Brief:
Each of the entries below should be written out exactly as it reads.

[Records from a data collection]
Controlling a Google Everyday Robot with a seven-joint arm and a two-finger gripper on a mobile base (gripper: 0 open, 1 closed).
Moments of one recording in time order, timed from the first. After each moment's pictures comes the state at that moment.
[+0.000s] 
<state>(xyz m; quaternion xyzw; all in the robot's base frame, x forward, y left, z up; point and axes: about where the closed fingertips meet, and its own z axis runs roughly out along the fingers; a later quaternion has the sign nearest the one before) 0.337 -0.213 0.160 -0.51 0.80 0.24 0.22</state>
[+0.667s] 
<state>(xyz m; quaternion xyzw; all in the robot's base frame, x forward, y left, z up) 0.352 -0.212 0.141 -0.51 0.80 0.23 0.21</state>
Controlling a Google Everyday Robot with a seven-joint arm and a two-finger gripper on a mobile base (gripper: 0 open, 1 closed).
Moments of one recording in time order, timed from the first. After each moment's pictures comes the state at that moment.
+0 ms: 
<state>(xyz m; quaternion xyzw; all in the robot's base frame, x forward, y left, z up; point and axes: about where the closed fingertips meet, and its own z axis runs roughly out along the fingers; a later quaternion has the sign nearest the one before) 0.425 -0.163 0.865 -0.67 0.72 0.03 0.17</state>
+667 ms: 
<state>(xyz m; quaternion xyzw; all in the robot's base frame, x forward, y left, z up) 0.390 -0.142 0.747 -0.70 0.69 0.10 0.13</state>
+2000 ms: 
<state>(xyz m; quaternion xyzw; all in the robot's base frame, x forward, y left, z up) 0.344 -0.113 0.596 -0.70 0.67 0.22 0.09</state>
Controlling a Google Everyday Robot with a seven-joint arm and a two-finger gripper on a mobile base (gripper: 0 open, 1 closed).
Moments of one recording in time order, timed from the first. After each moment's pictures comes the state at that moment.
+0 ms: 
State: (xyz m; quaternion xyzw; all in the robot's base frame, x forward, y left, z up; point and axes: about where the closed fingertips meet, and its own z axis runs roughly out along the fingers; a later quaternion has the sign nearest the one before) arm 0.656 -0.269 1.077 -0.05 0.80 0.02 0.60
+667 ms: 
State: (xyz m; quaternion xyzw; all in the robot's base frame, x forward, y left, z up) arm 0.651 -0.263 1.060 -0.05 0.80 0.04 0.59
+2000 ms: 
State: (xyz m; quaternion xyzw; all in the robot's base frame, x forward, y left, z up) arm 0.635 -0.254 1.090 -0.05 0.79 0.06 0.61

Solution for this task:
Controlling a Google Everyday Robot with a seven-joint arm and a two-finger gripper on a mobile base (gripper: 0 open, 1 closed).
Moments of one recording in time order, timed from the first. After each moment's pictures comes the state at that moment.
[+0.000s] 
<state>(xyz m; quaternion xyzw; all in the robot's base frame, x forward, y left, z up; point and axes: about where the closed fingertips meet, and its own z axis runs roughly out along the fingers; a later quaternion has the sign nearest the one before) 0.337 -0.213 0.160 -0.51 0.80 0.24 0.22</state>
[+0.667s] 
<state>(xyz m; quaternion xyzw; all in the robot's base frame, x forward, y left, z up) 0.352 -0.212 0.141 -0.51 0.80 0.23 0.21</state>
Controlling a Google Everyday Robot with a seven-joint arm and a two-finger gripper on a mobile base (gripper: 0 open, 1 closed).
Moments of one recording in time order, timed from the first. After each moment's pictures comes the state at that moment.
+0 ms: 
<state>(xyz m; quaternion xyzw; all in the robot's base frame, x forward, y left, z up; point and axes: about where the closed fingertips meet, and its own z axis runs roughly out along the fingers; a later quaternion has the sign nearest the one before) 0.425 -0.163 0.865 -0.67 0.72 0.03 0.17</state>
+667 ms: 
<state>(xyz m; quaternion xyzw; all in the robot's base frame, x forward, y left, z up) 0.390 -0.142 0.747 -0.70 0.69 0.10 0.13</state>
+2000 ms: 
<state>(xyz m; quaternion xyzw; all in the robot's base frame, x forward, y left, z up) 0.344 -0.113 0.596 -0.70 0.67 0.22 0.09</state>
Controlling a Google Everyday Robot with a seven-joint arm and a two-finger gripper on a mobile base (gripper: 0 open, 1 closed).
Moments of one recording in time order, timed from the first. After each moment's pictures comes the state at that moment.
+0 ms: 
State: (xyz m; quaternion xyzw; all in the robot's base frame, x forward, y left, z up; point and axes: about where the closed fingertips meet, and its own z axis runs roughly out along the fingers; a later quaternion has the sign nearest the one before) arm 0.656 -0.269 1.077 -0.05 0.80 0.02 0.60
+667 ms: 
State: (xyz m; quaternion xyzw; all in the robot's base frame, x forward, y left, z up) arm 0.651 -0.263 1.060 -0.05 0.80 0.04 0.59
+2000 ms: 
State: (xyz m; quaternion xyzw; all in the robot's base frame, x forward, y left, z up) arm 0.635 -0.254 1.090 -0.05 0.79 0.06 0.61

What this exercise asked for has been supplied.